We further observed that patients who experienced an event had the lowest mean scores for all KCCQ’s subscales. The difference between these mean scores was the highest for the self-efficacy subscale. Thus, the KCCQ’s self-efficacy subscale does not seem consistent with the other KCCQ’s subscales, but it evaluates an important health status, i.e., patient autonomy, and requires thorough assessment.

Our study has limitations, and the small sample size is the main one. Nevertheless, despite our small number of patients, there are several arguments proving the quality of our data base. Firstly, as we have just discussed, patients were recruited by their general practitioners in a non-institutional environment. Such a sample is smaller, but it is more representative of patients with HF in their daily life, outside of hospitals. In this respect, it is original and deserves special attention. Secondly, with a small sample, we observed 42.7 % of events at 6 months, which is consistent with the 40 % [2] reported in the literature. Thirdly, we found consistent correlations between all the KCCQ subscales and the NYHA class and walk distance at Six-Minute Walk test, as already established. Finally, we found the prognostic value of the Pocock’s clinical score. All these give a power to generalize our findings.

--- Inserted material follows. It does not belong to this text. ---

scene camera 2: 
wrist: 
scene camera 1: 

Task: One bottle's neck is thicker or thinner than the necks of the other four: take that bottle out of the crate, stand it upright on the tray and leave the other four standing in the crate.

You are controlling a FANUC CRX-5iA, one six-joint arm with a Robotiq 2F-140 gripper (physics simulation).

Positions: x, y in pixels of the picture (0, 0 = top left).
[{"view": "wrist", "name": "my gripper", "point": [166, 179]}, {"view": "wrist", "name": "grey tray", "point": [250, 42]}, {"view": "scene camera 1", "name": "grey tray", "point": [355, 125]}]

In conclusion, patients with a high Pocock’s clinical score are at a high risk of death or hospitalization during a 6-month follow-up and the KCCQ does not add prognostic value. For patients with a low Pocock’s clinical score, the KCCQ score allows for further characterization of a still high risk group. That information might lead to targeting therapies interventions to mitigate that group’s risk of death or hospitalization. These two instruments are therefore complementary in assessing health in its globality for HF patients. KCCQ may therefore represent a different approach in HF management.